NBC News contacted Amazon and Google to get their responses to the Symantec report.

Amazon said it takes customer safety and security seriously. “We have taken measures to make Echo secure,” Amazon said in an emailed statement. “These include disallowing third party application installation on the device, rigorous security reviews, secure software development requirements and encryption of communication between Echo, the Alexa App and Amazon servers.”

Google said all devices with Google Assistant are designed with security and privacy in mind. “Furthermore, Google users can always protect their accounts with a Security Checkup, and can visit My Activity to delete past searches, browsing history, and other activity from their Google Accounts,” the company said in its email.

How to protect yourself

Here are some ways to make your digital assistant more secure:

  • Be careful about which accounts you connect.
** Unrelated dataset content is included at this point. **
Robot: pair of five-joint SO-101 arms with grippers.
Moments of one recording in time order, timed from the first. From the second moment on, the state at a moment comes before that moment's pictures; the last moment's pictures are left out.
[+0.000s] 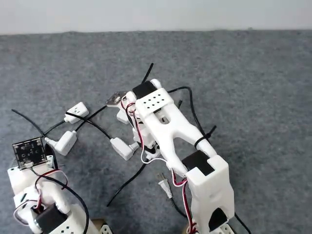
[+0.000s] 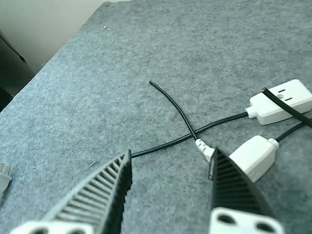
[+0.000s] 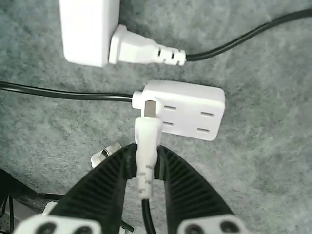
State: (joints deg) left arm -43.2 -103.6 88.8 57.2 -15.3; right arm -35.3 27.1 -18.0 100.7 24.7
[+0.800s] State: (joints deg) left arm 11.6 -103.6 88.8 63.2 -15.3; right arm -36.1 8.4 -19.8 100.7 23.9
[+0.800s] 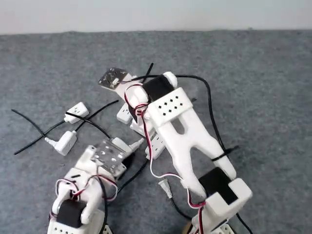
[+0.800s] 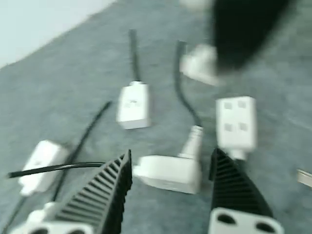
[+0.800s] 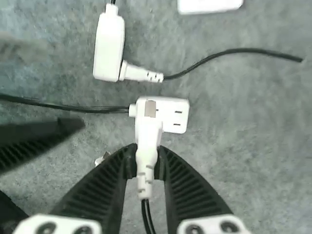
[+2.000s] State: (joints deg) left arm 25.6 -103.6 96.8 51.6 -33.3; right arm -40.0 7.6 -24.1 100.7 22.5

If you don’t need to use the calendar or address book don’t enable these features. Think twice before linking to a business account.
  • Use strong passwords on your account and enable two-factor authentication (2FA) when available. Anyone with access to your account can listen in remotely, play back recordings, access personal information or change settings.
  • Make sure your smart speaker is linked to your home or office Wi-Fi network. If you’re not careful, you could choose an open Wi-Fi hotspot.
  • If the manufacturer offers voice recognition, as both Amazon and Google do, use it. Just remember, it’s not perfect and can be fooled.
  • Mute the device when you go away on vacation, so someone outside the house can’t shout commands to it.

“The bottom line: These devices do not present more risk than a smartphone or laptop, but you should definitely take the time to configure it properly,” Wueest said. “Make sure you enable as little as possible, because that limits the risk.”